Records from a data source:
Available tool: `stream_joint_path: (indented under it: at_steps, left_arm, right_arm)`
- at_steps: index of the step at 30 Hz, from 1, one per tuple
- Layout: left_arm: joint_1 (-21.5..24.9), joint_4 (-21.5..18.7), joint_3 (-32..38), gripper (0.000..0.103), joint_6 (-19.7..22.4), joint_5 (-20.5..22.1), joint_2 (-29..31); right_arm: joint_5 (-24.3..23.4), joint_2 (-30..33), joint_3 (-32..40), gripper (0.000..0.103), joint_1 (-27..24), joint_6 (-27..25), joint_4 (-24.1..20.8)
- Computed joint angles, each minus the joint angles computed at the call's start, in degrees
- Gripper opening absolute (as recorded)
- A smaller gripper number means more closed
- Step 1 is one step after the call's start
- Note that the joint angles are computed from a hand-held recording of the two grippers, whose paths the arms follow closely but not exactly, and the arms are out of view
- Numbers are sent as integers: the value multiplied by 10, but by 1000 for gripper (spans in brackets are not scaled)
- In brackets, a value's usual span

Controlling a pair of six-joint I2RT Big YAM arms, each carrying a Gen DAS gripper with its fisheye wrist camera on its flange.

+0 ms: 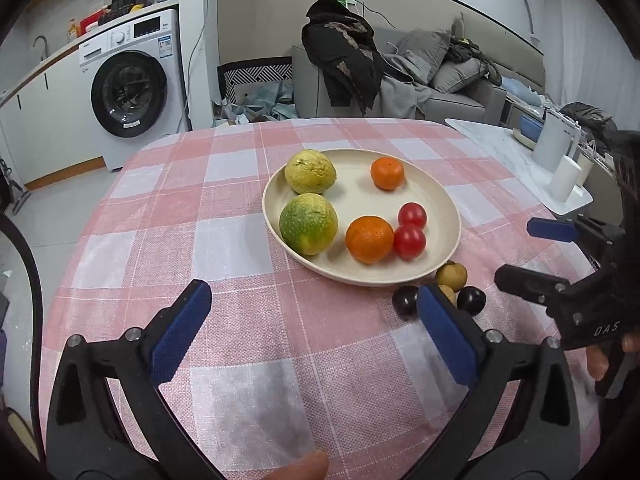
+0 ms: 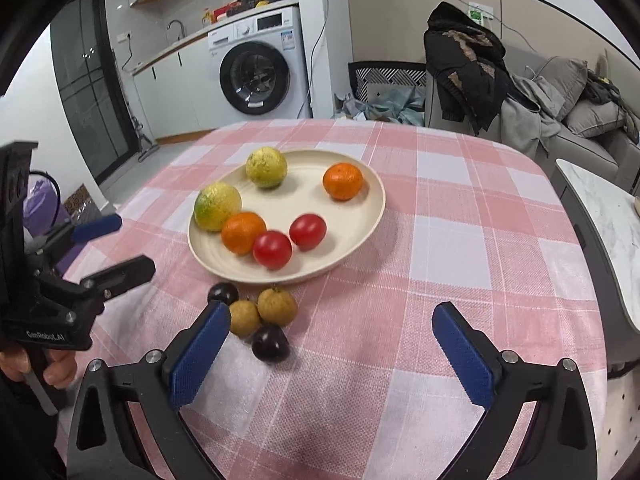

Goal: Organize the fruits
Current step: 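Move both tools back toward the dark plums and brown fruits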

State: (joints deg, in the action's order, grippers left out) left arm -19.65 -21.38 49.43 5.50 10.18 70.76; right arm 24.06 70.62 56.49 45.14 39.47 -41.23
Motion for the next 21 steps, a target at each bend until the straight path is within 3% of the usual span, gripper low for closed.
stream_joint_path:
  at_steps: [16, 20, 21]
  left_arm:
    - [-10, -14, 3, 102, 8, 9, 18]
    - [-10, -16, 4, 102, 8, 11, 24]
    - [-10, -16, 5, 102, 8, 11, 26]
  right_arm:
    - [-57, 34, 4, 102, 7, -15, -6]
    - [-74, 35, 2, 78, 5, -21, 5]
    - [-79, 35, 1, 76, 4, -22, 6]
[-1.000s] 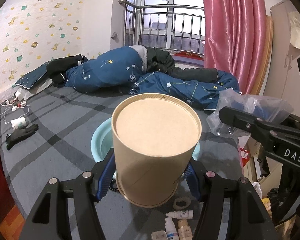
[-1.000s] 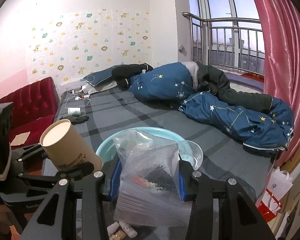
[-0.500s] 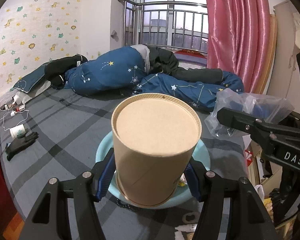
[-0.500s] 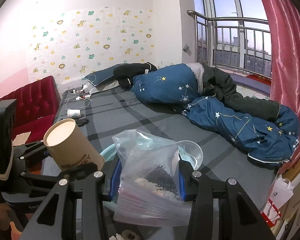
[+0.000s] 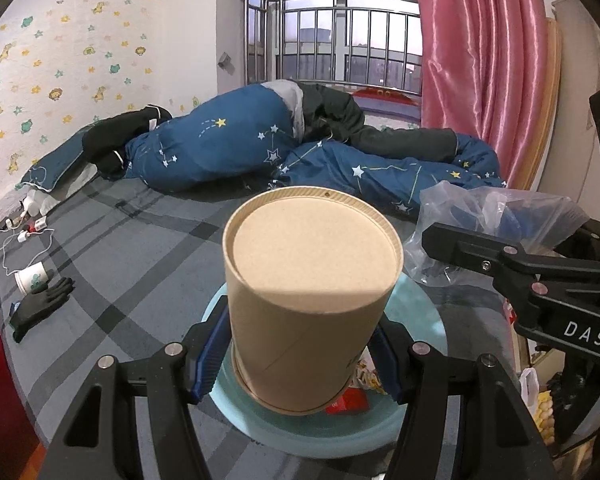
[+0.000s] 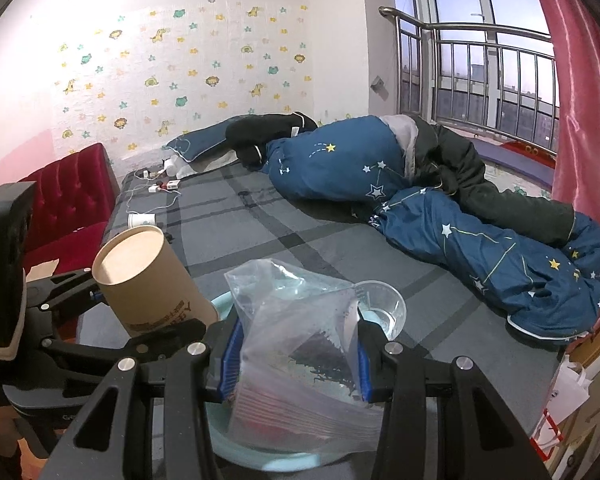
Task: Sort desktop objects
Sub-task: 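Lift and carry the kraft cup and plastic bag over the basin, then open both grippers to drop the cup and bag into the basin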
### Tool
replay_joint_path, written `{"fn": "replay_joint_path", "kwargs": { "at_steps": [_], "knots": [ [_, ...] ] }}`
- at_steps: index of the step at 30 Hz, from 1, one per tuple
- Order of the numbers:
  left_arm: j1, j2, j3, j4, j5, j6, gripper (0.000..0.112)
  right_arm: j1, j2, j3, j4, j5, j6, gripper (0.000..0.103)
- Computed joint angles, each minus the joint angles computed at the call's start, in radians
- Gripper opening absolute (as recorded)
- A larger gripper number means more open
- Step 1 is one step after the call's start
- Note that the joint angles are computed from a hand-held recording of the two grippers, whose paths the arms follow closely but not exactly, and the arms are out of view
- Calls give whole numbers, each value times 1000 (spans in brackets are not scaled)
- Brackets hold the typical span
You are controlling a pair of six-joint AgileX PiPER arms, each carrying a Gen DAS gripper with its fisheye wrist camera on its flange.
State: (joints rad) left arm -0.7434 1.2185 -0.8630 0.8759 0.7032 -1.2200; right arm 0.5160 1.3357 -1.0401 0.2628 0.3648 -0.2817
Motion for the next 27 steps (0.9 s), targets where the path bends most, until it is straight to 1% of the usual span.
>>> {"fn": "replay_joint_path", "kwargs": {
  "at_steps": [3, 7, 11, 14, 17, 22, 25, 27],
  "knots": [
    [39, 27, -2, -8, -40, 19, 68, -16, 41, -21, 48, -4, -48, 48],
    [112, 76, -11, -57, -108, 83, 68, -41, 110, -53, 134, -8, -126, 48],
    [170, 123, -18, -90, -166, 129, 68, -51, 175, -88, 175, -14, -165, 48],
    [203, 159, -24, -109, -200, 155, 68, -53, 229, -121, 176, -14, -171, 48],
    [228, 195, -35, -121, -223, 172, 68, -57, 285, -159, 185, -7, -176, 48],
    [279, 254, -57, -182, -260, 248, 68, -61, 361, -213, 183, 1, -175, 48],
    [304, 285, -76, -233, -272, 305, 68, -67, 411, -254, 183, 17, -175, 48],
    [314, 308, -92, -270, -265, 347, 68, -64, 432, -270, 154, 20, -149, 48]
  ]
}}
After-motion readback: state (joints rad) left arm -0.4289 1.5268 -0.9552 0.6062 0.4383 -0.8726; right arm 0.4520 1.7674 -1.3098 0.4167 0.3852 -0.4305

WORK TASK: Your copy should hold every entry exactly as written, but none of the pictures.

SOLUTION TO THIS PROBLEM:
Available tool: `stream_joint_path: (indented under it: at_steps, left_arm, right_arm)`
- at_steps: index of the step at 30 Hz, from 1, one per tuple
- Layout: left_arm: joint_1 (-21.5..24.9), joint_4 (-21.5..18.7), joint_3 (-32..38), gripper (0.000..0.103), joint_6 (-19.7..22.4), joint_5 (-20.5..22.1), joint_2 (-29..31); right_arm: joint_5 (-24.3..23.4), joint_2 (-30..33), joint_3 (-32..40), gripper (0.000..0.103), joint_1 (-27..24), joint_6 (-27..25), joint_4 (-24.1..20.8)
- Computed joint angles, each minus the joint angles computed at the call's start, in degrees
- Gripper opening absolute (as recorded)
- A smaller gripper number means more closed
- Step 1 is one step after the call's start
- Note that the joint angles are computed from a hand-held recording of the two grippers, whose paths the arms follow closely but not exactly, and the arms are out of view
- Numbers are sent as integers: the value multiplied by 10, but by 1000 for gripper (spans in brackets are not scaled)
- In brackets, a value's usual span

Controlling a pair of six-joint I2RT Big YAM arms, each carrying a Gen DAS gripper with its fisheye wrist camera on its flange.

+0 ms: 
+0 ms: 

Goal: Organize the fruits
Current step: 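Move both tools back toward the dark plums and brown fruits
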
State: (joints deg, in the action's order, grippers left out) left arm -19.65 -21.38 49.43 5.50 10.18 70.76; right arm 24.06 70.62 56.49 45.14 39.47 -41.23
Motion for the next 21 steps, a target at each bend until the straight path is within 3% of the usual span, gripper low for closed.
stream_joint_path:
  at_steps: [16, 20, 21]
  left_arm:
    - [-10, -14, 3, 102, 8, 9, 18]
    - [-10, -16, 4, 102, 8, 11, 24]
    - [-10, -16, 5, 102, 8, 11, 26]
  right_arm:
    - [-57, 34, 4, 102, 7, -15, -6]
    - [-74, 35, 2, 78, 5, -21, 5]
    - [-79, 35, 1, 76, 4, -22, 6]
[-1.000s] 
[-1.000s] 
[-0.500s] 
[-0.500s] 
[+0.000s] 
[+0.000s] 
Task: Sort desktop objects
Sub-task: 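Lift and carry the kraft cup and plastic bag over the basin, then open both grippers to drop the cup and bag into the basin
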### Tool
replay_joint_path, written `{"fn": "replay_joint_path", "kwargs": { "at_steps": [_], "knots": [ [_, ...] ] }}`
- at_steps: index of the step at 30 Hz, from 1, one per tuple
- Order of the numbers:
  left_arm: j1, j2, j3, j4, j5, j6, gripper (0.000..0.112)
  right_arm: j1, j2, j3, j4, j5, j6, gripper (0.000..0.103)
- Computed joint angles, each minus the joint angles computed at the call's start, in radians
- Gripper opening absolute (as recorded)
- A larger gripper number means more open
- Step 1 is one step after the call's start
- Note that the joint angles are computed from a hand-held recording of the two grippers, whose paths the arms follow closely but not exactly, and the arms are out of view
- Calls give whole numbers, each value times 1000 (spans in brackets are not scaled)
- Brackets hold the typical span
You are controlling a pair of six-joint AgileX PiPER arms, each carrying a Gen DAS gripper with its fisheye wrist camera on its flange.
State: (joints rad) left arm -0.7434 1.2185 -0.8630 0.8759 0.7032 -1.2200; right arm 0.5160 1.3357 -1.0401 0.2628 0.3648 -0.2817
Motion for the next 27 steps (0.9 s), targets where the path bends most, until it is straight to 1% of the usual span.
>>> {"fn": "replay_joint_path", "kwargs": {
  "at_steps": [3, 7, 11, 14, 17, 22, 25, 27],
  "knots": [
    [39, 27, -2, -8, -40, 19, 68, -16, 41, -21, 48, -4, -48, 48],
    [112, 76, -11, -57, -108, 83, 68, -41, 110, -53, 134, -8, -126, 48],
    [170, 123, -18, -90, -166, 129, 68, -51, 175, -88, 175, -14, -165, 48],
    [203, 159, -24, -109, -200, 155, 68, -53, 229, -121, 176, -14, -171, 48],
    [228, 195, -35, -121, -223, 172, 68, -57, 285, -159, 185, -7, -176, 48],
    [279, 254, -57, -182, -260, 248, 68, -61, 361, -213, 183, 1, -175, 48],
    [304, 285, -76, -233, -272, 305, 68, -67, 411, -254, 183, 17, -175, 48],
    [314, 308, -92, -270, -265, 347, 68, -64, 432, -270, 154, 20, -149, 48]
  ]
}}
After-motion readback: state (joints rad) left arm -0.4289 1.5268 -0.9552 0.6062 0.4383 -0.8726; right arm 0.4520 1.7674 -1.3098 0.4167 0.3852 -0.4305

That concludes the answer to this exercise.